This paper is available on arxiv under CC 4.0 license.
Authors:
(1) Michael Günther, michael.guenther;
(2) Jackmin Ong, jackmin.ong;
(3) Isabelle Mohr, isabelle.mohr;
(4) Alaeddine Abdessalem, alaeddine.abdessalem;
(5) Tanguy Abel, tanguy.abel;
(6) Mohammad Kalim Akram, kalim.akram;
(7) Susana Guzman, susana.guzman;
(8) Georgios Mastrapas, georgios.mastrapas;
(9) Saba Sturua, saba.sturua;
(10) Bo Wang, bo.wang;
(11) Maximilian Werk, maximilian.werk;
(12) Nan Wang, nan.wang;
(13) Han Xiao, han.xiao}@jina.ai.
The training process for Jina Embeddings v2 is divided into three stages:
I Pre-training the Backbone: For the backbone pre-training, we design a modified BERT model capable of encoding documents with up to 8192 tokens. This model is trained on a full-text corpus using a masked language modeling objective.

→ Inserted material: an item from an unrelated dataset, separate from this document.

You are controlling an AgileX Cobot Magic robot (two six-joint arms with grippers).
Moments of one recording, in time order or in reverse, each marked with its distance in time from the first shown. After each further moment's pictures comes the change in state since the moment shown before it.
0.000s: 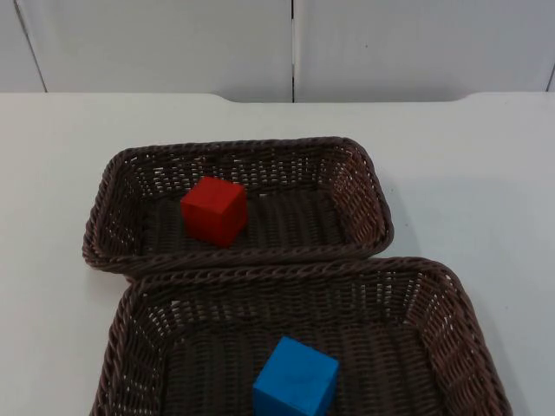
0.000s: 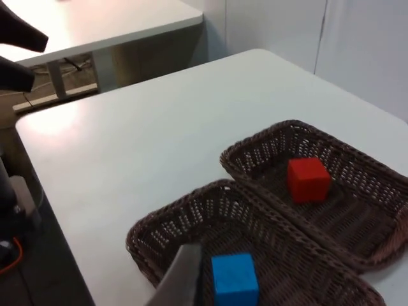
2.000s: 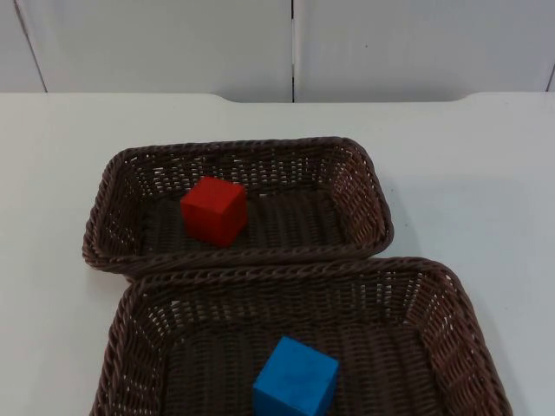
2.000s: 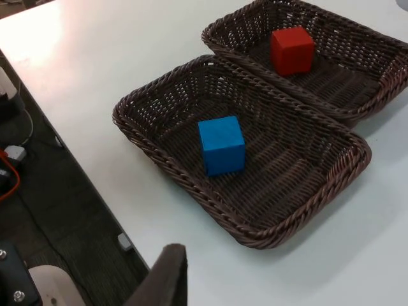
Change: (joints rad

II First Fine-tuning with Text Pairs: To encode a text passage into a single vector representation, the model is fine-tuned in an unsupervised manner on text pairs.
III Second Fine-tuning with Hard Negatives: The model is further fine-tuned using text pairs complemented with hard negatives. This
stage is crucial for enabling the model to better distinguish between relevant passages and related, but irrelevant text passages.
While both stages II and III are geared towards training the models for embedding tasks, the latter is especially critical for improving the model’s performance in retrieval and classification tasks (refer to Section 6.2).